Em nota, a Superintendência do Sistema Estadual de Atendimento Socioeducativo (Seas) afirma que todas as demandas apontadas pela Ação Civil Pública foram solucionadas, por meio da elaboração de um plano de gestão.
O órgão enfatizou que as "trancas" não existem mais nas unidades, conforme implantação de um novo regime disciplinar nos centros socioeducativos. Em relação à superlotação, a Seas também defende que não há unidades superlotadas no Estado.
"Destacamos que houve a implementação de um processo de reordenamento do Sistema de Atendimento Socioeducativo com o objetivo de qualificar o serviço prestado aos adolescentes, realizando, para tanto, adequação arquitetônica das unidades, realização de seleção e contratação de quadro próprio de servidores, além da regulamentação de todas as rotinas e dinâmicas operacionais", aponta o órgão em nota.

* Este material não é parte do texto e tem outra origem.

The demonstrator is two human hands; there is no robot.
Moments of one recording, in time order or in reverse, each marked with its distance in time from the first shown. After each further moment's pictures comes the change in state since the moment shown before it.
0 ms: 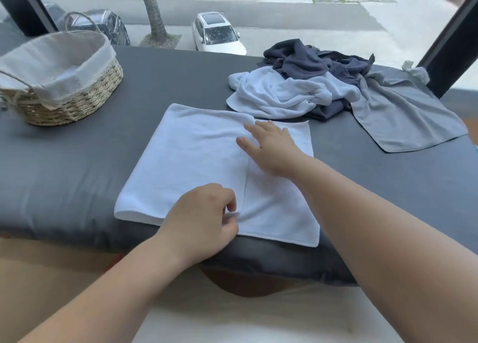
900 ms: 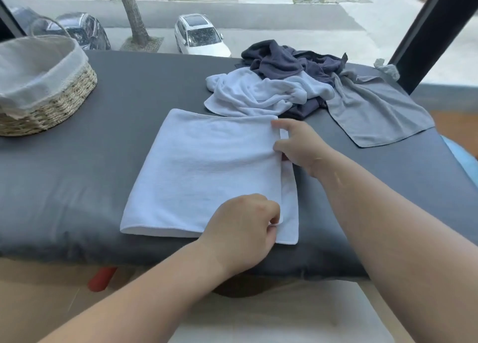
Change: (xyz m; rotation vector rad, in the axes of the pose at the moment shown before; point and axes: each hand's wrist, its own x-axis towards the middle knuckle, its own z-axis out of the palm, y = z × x) left_hand 0.022 0.072 0.035 -0.095 -0.058 0.256; right_hand -0.030 0.061 -0.039 0.734 0.157 0.283
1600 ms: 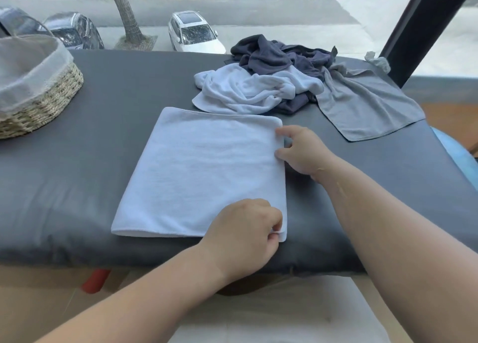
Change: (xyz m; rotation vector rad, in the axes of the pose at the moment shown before) left_hand 0.003 0.012 0.020 -0.010 -0.020 0.066; right_hand -0.009 0.031 -0.023 -0.331 0.048 0.005
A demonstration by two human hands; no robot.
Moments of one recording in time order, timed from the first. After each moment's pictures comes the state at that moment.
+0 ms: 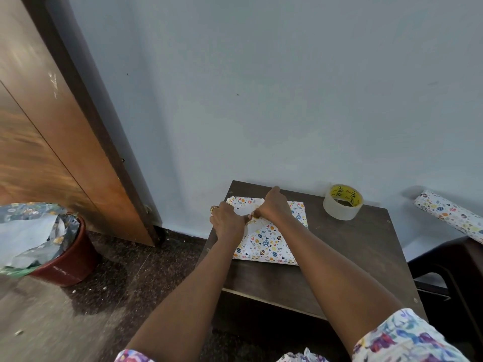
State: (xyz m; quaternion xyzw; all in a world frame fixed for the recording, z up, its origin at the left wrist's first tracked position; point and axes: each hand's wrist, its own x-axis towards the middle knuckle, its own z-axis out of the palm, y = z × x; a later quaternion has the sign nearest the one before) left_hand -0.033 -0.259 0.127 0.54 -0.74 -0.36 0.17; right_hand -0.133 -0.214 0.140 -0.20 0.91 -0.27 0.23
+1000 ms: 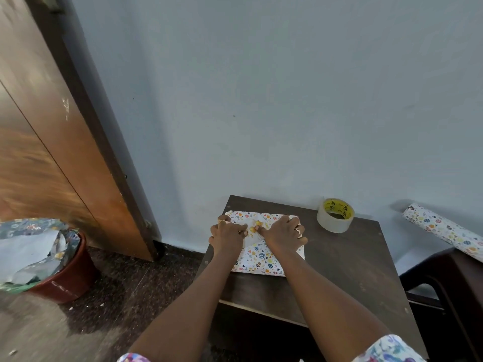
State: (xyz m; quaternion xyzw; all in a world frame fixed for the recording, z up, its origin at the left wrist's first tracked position) left_hand -0.026 -0.259 0.110 0.45 -0.85 -0.25 0.11; right_hand -0.113 -0.177 0.126 -0.13 0.97 -0.19 0.12
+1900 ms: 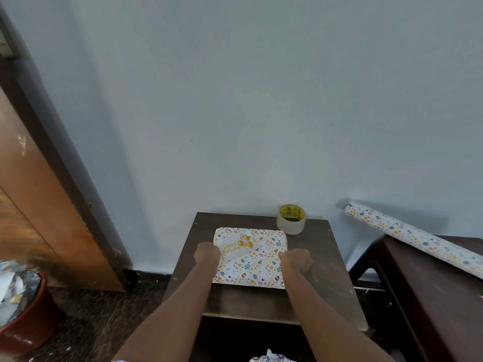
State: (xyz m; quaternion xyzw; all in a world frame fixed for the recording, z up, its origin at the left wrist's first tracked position) left_hand -0.038 -0.221 0.132 0.53 -0.74 -0.41 0.03; right_hand -0.133 -0.064 0.133 0.17 0.87 -0.43 0.16
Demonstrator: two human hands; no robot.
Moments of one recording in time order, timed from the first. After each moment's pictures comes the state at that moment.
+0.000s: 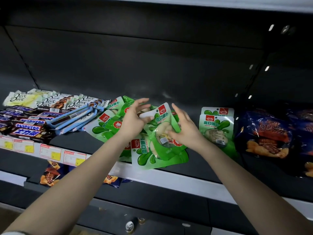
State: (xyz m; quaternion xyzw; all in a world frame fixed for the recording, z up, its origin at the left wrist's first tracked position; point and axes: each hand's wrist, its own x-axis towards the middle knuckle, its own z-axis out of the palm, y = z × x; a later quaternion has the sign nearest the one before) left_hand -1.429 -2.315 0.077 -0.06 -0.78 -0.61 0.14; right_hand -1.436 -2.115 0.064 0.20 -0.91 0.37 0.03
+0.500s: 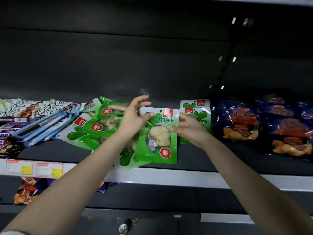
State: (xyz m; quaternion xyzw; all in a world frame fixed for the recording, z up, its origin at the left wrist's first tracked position) left_hand -1.436 -2.262 0.078 -0.14 -0.76 -0.63 0.10; right_hand -1.415 -2.059 0.070 0.05 -0.79 0.61 -0.07
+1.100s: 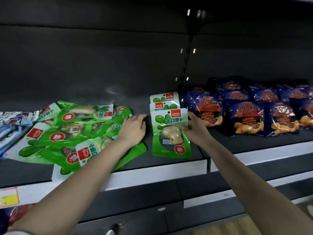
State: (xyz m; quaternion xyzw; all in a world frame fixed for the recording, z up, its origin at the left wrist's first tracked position) left_hand -1.453 -2.191 0.034 -0.24 -0.94 -0.22 0.08; right_hand -1.377 -1.978 0.055 -0.09 -0.89 0.44 0.08
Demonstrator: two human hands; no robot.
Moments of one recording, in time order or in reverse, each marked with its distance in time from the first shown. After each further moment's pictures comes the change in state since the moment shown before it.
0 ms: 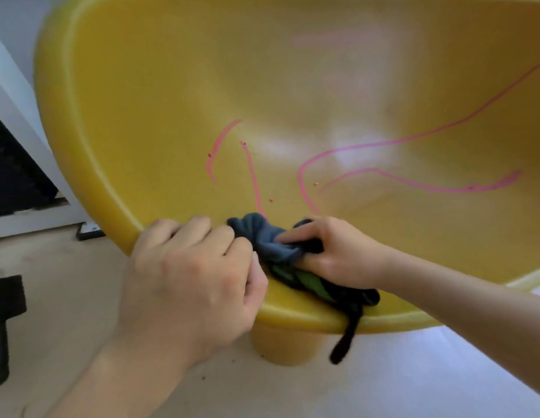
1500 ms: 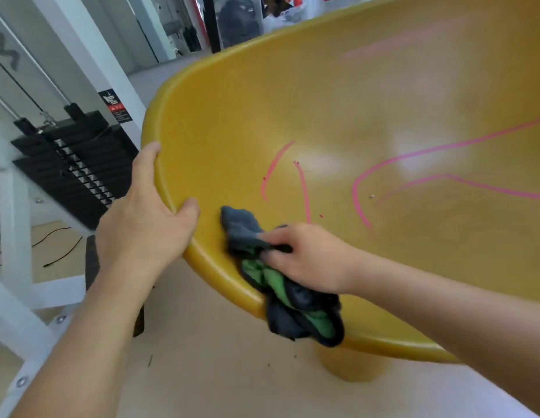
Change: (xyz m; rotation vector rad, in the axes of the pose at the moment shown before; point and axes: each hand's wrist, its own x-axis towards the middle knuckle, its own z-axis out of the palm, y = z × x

Em setembro de 2020, um relatório apontou situações de violência física e psicológica no Centro Aldaci Barbosa, em Fortaleza. As denúncias foram recebidas pelo Cedeca, pelo Conselho Estadual de Defesa dos Direitos Humanos do Ceará (CEDDH) e pelo Fórum Cearense de Mulheres (FCM), durante visita.
As violações incluíam utilizar roupas íntimas de outras pessoas, ficar na "solitária" algemada por horas e levar castigos por ser LGBT.
Violações históricas
A Ação Civil Pública contra o Governo do Estado foi protocolada pelo Cedeca Ceará com base em irregularidades constatadas em inspeções realizadas pelo Ministério Público do Estado do Ceará (MPCE), entre agosto de 2007 e janeiro de 2008.
À época, unidades com capacidade para 60 adolescentes abrigavam até 220 internos. A resolução nº 46 do Conselho Nacional dos Direitos da Criança e do Adolescente (Conanda) estabelece o número de 40 adolescentes por Unidade de Internação.
Devido à superlotação, os adolescentes dormiam em colchões no chão por falta de camas. Havia ainda um número insuficiente de profissionais e ausência de privacidade para uso do banho e instalações sanitárias.